## Description of the task
Transcribe every record that appears below, exactly and in full.

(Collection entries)
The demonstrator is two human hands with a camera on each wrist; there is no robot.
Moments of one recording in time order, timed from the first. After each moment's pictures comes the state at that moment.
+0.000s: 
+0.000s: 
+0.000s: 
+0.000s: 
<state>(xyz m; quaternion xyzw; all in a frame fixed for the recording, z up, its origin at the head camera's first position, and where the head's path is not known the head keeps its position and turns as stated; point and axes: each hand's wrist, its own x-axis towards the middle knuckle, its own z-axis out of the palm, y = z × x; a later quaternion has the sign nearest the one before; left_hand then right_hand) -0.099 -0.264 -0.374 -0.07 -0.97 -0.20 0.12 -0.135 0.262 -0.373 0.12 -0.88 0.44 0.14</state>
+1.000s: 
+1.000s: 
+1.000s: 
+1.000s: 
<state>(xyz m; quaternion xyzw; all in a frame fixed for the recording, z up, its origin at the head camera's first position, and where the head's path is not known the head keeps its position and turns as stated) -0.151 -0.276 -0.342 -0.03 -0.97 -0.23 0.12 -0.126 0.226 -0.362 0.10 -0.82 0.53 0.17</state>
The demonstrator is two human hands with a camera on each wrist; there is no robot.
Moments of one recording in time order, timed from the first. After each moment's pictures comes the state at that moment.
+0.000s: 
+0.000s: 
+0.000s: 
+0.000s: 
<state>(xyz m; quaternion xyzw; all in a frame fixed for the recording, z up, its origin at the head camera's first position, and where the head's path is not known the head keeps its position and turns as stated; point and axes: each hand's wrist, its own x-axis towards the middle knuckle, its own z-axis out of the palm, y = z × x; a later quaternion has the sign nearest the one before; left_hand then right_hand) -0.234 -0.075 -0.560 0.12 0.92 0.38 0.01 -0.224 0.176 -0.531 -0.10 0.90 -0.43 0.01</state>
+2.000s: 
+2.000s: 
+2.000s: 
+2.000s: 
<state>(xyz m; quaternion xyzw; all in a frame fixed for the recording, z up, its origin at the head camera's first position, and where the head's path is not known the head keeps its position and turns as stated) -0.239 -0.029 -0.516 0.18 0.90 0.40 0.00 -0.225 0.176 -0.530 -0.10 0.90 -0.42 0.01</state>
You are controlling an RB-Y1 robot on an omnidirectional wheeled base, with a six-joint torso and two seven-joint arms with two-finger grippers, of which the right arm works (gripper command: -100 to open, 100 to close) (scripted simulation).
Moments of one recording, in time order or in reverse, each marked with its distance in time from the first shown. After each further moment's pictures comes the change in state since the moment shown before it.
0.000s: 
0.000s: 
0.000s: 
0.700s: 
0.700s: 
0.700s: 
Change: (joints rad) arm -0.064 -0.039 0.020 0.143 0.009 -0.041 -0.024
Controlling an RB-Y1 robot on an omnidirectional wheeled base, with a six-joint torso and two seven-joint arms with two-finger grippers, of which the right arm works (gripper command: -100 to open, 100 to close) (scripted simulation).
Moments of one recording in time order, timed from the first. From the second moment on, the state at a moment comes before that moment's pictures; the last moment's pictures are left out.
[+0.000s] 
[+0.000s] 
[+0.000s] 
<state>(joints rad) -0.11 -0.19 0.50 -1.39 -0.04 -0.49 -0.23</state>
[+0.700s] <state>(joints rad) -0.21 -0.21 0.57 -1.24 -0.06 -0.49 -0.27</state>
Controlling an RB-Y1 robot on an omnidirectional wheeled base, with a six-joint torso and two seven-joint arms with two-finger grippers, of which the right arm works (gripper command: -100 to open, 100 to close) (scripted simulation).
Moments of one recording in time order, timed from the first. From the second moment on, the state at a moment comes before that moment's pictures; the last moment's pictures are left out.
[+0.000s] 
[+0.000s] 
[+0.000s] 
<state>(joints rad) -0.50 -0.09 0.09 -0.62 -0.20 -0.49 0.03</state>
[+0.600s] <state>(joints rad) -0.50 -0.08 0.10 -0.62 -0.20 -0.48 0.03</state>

## Completed task
The demonstrator is two human hands with a camera on each wrist; there is no robot.
Moments of one recording in time order, timed from the first. After each moment's pictures comes the state at that moment.
+0.000s: 
+0.000s: 
+0.000s: 
+0.000s: 
<state>(xyz m; quaternion xyzw; all in a frame fixed for the recording, z up, its origin at the head camera's first position, and where the head's path is not known the head keeps its position and turns as stated; point and axes: each hand's wrist, its own x-axis towards the middle knuckle, its own z-axis out of the palm, y = z × x; a later quaternion has the sign nearest the one before; left_hand then right_hand) -0.099 -0.264 -0.374 -0.07 -0.97 -0.20 0.12 -0.135 0.262 -0.373 0.12 -0.88 0.44 0.14</state>
+1.000s: 
+1.000s: 
+1.000s: 
+1.000s: 
<state>(xyz m; quaternion xyzw; all in a frame fixed for the recording, z up, its origin at the head camera's first position, and where the head's path is not known the head keeps its position and turns as stated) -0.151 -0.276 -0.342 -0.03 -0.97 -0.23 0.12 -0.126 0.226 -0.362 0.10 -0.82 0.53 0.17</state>
The demonstrator is two human hands with a camera on each wrist; there is no robot.
Moments of one recording in time order, timed from the first. After each moment's pictures comes the state at that moment.
+0.000s: 
+0.000s: 
+0.000s: 
+0.000s: 
<state>(xyz m; quaternion xyzw; all in a frame fixed for the recording, z up, its origin at the head camera's first position, and where the head's path is not known the head keeps its position and turns as stated; point and axes: each hand's wrist, its own x-axis towards the middle knuckle, its own z-axis out of the palm, y = z × x; a later quaternion has the sign nearest the one before; left_hand then right_hand) -0.234 -0.075 -0.560 0.12 0.92 0.38 0.01 -0.224 0.176 -0.531 -0.10 0.90 -0.43 0.01</state>
+2.000s: 
+2.000s: 
+2.000s: 
+2.000s: 
<state>(xyz m; quaternion xyzw; all in a frame fixed for the recording, z up, its origin at the head camera's first position, and where the head's path is not known the head keeps its position and turns as stated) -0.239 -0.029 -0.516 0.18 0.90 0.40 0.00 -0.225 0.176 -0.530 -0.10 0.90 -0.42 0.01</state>
You are controlling an RB-Y1 robot on an omnidirectional wheeled base, with a six-joint torso and two seven-joint arms with two-finger grippers, of which the right arm works (gripper command: -100 to open, 100 to close) (scripted simulation).
Moments of one recording, in time order or in reverse, each marked with its distance in time from the first shown. After each further moment's pictures comes the change in state since the moment shown before it.
0.000s: 
0.000s: 
0.000s: 
0.700s: 
0.700s: 
0.700s: 
Change: (joints rad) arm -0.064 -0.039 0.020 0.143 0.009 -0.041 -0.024
Controlling an RB-Y1 robot on an omnidirectional wheeled base, with a six-joint torso and two seven-joint arms with two-finger grippers, of which the right arm works (gripper command: -100 to open, 100 to close) (scripted simulation).
Moments of one recording in time order, timed from the first. From the second moment on, the state at a moment comes before that moment's pictures; the last moment's pictures are left out.
[+0.000s] 
[+0.000s] 
[+0.000s] 
<state>(joints rad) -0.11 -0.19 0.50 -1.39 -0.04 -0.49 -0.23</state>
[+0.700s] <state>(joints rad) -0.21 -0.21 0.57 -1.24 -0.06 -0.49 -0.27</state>
Controlling an RB-Y1 robot on an omnidirectional wheeled base, with a six-joint torso and two seven-joint arms with two-finger grippers, of which the right arm works (gripper command: -100 to open, 100 to close) (scripted simulation).
Moments of one recording in time order, timed from the first. From the second moment on, the state at a moment comes before that moment's pictures; the last moment's pictures are left out.
[+0.000s] 
[+0.000s] 
[+0.000s] 
<state>(joints rad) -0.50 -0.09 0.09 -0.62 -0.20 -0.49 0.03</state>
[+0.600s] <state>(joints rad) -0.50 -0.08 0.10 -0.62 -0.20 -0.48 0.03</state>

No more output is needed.